Plasti-dip the handles.

Colored heat shrink tubing. Might be  tough to find some that large though.   I like this idea more than plasti dip though. Easier to do and maintain.

The color coding is just feel good behavior in my opinion though. If you're practicing good hygiene and cleaning your board and tools properly, then color coding doesn't matter. Color coding just seems to add more stuff to the equation unnecessarily.


----------



## emmbai90 (Sep 13, 2012)

How would i go about doing ether of those? don't you need to go to a factory or a place to get that done? any cheap options?.


----------



## petemccracken (Sep 18, 2008)

The first problem I see: your chef's knife, if you color code it, you can only use it for one item, same for the remainders.

If I recall the color code correctly:

Green = Vegetables
Yellow = raw poultry
Blue = seafood
Red = raw red meats
Brown = cooked meats
White = bread and other cooked products
So, you need at least five (5) chef's knives, right? And that goes for several of the remaining knives as well.

That may work in a production kitchen where knives are supplied but it is ridiculous for an individual!


----------



## scubadoo97 (Nov 7, 2011)

Why not just wash it between uses?


----------



## emmbai90 (Sep 13, 2012)

Yeh i wash them between each meal prepared and i know the color code, you don't really need 5 of each because if your a cook at some place your going to need to re-wash them anyway lol, i know that the chefs knife can just stay black, the smallest knife will be brown, the second one well... that can stay black too as you can use it for anything, could probs use it for cutting already cooked stuff so you don't cross contaminate with the carving knife for cutting raw meats and boning knife, probably red again as your using that to cut meat off bones, steak knife and forks can stay black too because those would just be for like testing food, so yeh i know already . Brown isn't for cooked meats btw, brown is for cutting raw vegetables, brown = soil, green is for like if your making plates of salad, but there is nothing that comes under cooked meats really, you just leave your knife the color it is.
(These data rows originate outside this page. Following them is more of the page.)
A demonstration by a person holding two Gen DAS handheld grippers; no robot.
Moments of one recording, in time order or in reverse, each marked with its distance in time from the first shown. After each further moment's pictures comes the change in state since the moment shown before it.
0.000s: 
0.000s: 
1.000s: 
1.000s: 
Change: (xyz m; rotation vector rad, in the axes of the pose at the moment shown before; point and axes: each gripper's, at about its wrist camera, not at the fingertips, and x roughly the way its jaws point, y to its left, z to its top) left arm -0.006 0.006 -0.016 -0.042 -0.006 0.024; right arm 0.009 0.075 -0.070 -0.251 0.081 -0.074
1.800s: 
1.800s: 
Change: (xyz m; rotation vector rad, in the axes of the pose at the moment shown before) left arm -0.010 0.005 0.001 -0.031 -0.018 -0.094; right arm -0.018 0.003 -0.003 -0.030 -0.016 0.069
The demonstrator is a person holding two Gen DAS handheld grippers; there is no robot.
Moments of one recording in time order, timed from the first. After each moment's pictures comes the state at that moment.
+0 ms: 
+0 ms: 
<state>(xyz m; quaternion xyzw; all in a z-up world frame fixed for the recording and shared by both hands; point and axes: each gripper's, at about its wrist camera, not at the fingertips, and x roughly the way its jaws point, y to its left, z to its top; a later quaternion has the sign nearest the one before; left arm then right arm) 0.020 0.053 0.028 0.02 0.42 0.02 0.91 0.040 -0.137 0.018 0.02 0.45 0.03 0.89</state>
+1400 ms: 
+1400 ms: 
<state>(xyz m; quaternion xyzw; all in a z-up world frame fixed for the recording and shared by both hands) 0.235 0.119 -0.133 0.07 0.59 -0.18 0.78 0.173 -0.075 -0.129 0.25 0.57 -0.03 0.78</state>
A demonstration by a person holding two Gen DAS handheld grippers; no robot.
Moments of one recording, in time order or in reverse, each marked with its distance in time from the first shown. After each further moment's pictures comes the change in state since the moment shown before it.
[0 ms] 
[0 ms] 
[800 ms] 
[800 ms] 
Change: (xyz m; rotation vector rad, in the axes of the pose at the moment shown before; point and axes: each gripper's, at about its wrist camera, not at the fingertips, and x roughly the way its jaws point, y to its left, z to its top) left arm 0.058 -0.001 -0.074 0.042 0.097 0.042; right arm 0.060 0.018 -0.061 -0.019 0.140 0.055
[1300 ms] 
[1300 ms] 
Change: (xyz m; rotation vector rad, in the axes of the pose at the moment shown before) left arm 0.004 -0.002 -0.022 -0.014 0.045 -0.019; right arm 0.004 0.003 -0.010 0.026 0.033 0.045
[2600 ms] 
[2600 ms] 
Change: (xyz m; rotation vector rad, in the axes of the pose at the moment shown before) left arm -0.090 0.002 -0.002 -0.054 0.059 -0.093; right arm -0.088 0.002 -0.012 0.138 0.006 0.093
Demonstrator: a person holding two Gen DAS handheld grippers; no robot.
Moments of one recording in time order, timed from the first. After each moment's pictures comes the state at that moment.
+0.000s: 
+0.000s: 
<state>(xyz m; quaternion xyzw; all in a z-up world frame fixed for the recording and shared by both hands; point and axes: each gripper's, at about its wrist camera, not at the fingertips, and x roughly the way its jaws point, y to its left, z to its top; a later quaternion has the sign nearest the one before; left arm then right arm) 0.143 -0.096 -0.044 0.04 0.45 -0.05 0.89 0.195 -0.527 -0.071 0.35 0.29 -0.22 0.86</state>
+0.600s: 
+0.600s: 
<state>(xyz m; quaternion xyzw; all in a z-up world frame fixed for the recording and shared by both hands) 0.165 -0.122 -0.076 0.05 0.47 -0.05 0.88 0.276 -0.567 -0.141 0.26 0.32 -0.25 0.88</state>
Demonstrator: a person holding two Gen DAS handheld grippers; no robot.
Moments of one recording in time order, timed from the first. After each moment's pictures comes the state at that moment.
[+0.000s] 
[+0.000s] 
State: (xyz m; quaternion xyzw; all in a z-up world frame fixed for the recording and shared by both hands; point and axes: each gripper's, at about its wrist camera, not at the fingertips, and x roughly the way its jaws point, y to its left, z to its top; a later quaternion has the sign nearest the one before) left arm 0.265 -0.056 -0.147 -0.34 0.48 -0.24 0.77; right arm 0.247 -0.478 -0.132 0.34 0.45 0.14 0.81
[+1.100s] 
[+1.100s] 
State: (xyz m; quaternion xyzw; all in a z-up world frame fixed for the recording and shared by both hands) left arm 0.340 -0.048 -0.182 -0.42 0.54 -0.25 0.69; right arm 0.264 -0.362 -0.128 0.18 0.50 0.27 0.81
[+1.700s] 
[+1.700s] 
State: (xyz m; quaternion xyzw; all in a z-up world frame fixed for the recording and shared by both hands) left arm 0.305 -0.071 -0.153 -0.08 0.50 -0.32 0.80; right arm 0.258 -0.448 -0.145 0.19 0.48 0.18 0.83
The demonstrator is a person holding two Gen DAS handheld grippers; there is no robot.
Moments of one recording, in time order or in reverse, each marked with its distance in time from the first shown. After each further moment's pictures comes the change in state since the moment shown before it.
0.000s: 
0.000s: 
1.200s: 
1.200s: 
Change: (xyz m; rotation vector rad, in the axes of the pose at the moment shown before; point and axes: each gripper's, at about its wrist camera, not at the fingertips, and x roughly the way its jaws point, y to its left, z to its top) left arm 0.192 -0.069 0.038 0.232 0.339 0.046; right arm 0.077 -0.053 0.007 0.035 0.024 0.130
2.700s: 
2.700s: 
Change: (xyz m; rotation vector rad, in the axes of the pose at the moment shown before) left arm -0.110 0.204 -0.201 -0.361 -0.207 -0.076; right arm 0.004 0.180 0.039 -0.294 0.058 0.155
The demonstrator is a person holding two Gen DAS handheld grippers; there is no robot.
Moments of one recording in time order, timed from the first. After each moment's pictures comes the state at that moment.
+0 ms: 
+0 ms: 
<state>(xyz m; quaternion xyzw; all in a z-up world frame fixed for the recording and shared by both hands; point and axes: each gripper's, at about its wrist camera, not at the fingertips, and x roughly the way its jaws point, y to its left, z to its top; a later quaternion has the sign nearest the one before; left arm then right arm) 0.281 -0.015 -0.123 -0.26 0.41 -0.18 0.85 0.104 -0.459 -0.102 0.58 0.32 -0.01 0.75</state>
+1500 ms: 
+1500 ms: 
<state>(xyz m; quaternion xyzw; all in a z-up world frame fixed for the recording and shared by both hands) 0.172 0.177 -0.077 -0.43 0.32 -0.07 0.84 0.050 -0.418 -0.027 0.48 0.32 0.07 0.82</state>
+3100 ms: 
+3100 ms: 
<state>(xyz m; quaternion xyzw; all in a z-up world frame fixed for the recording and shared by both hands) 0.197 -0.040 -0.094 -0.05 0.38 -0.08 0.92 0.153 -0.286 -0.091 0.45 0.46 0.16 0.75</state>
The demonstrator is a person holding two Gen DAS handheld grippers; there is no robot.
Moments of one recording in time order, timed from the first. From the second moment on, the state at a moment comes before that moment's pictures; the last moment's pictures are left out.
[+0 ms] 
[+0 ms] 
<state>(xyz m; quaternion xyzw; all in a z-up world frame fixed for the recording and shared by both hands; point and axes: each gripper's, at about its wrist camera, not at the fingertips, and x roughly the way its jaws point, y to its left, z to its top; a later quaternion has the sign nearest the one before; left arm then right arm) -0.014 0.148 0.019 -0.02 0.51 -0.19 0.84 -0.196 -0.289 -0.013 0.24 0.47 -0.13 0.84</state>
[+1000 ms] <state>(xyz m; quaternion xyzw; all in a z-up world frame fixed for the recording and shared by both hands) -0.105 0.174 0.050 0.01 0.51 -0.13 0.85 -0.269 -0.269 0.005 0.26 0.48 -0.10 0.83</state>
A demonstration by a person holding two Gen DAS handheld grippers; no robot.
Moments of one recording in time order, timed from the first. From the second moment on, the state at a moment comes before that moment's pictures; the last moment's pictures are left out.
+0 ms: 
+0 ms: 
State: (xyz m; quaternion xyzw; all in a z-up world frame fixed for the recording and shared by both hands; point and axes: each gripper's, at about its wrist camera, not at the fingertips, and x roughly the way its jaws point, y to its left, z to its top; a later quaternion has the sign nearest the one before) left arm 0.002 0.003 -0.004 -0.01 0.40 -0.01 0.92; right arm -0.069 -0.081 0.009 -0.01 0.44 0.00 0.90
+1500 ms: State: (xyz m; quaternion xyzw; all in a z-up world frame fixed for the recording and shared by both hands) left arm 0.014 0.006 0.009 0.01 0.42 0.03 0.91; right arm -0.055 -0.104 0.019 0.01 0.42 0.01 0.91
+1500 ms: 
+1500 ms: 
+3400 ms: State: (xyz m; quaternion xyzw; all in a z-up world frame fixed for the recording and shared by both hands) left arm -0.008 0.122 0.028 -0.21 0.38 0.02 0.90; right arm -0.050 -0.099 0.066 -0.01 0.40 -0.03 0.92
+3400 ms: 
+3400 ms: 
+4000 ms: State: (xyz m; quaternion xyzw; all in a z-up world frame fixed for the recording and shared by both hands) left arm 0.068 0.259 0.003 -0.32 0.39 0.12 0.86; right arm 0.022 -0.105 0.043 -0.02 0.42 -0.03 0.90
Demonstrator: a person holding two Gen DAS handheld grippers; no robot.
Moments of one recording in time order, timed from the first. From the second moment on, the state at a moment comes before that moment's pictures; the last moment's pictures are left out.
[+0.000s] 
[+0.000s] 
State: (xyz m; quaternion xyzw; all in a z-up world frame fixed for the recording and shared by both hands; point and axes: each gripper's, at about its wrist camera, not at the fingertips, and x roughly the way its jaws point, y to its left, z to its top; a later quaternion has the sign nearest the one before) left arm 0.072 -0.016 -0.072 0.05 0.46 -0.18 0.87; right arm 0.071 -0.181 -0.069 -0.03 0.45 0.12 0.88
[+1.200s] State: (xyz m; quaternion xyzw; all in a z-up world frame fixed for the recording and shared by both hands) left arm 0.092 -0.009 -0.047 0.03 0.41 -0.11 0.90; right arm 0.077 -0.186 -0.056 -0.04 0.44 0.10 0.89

I just need something to color code the ones i need to that's cheap, cans of plastici coast £15 jsut for 1 can  but i need a few colors, it's only for knifes and i don't know how companies would react to just all of them being black handles and the already colored ones are over £110 as they come with the boards as well, but as i said i don't wanna spend money money on another one, need to save the rest of it now for putting towards exsam and certificate coasts for the next 2 levels of catering, it's £50, i am buying equiptment all this year because when college waivers the tutition fee students have to pay all coasts to exsam, equiptment and uniform fees, i saved up for it so can't spend no more.


----------



## emmbai90 (Sep 13, 2012)

actually yellow i for cooked meats  i remeber now


----------